» **Task**: The response must contain the complete data, printed exactly.

== Recorded data

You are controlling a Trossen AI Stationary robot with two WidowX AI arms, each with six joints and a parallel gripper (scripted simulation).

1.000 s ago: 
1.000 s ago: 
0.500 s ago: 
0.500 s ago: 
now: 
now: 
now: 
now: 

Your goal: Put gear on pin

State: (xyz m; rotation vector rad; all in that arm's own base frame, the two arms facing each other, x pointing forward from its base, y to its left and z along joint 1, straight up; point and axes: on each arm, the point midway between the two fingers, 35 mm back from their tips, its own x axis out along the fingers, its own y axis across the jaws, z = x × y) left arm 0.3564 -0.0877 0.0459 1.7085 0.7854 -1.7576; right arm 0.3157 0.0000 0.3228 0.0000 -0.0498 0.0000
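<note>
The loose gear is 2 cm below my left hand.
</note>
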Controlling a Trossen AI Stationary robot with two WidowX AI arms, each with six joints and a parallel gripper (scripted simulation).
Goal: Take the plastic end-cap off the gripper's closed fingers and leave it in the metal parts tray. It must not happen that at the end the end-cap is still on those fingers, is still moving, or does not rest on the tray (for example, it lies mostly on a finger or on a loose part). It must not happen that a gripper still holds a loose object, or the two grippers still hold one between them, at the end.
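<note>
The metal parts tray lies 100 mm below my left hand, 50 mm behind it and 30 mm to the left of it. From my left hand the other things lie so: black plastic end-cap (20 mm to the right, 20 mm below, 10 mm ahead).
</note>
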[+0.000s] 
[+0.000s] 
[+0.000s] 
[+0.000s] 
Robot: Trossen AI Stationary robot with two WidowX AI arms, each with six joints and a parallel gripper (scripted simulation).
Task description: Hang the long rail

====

» **Solution**:
You are controlling a Trossen AI Stationary robot with two WidowX AI arms, each with six joints and a parallel gripper (scripted simulation).

1.000 s ago: 
1.000 s ago: 
0.500 s ago: 
0.500 s ago: 
now: 
now: 
now: 
now: 

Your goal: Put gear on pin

State: (xyz m; rotation vector rad; all in that arm's own base frame, the two arms facing each other, x pointing forward from its base, y to its left and z along joint 1, straight up; point and axes: on each arm, the point midway between the two fingers, 35 mm back from their tips, its own x axis out along the fingers, its own y axis across the jaws, z = x × y) left arm 0.3564 -0.0877 0.0459 1.7085 0.7854 -1.7576; right arm 0.3157 0.0000 0.3228 0.0000 -0.0498 0.0000
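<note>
The loose gear is 2 cm below my left hand.
</note>
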Controlling a Trossen AI Stationary robot with two WidowX AI arms, each with six joints and a parallel gripper (scripted simulation).
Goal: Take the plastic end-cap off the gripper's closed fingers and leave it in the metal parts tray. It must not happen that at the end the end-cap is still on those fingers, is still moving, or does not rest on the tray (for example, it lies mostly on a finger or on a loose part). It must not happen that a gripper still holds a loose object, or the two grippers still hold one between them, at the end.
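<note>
The metal parts tray lies 100 mm below my left hand, 50 mm behind it and 30 mm to the left of it. From my left hand the other things lie so: black plastic end-cap (20 mm to the right, 20 mm below, 10 mm ahead).
</note>
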[+0.000s] 
[+0.000s] 
[+0.000s] 
[+0.000s] 
Robot: Trossen AI Stationary robot with two WidowX AI arms, each with six joints and a parallel gripper (scripted simulation).
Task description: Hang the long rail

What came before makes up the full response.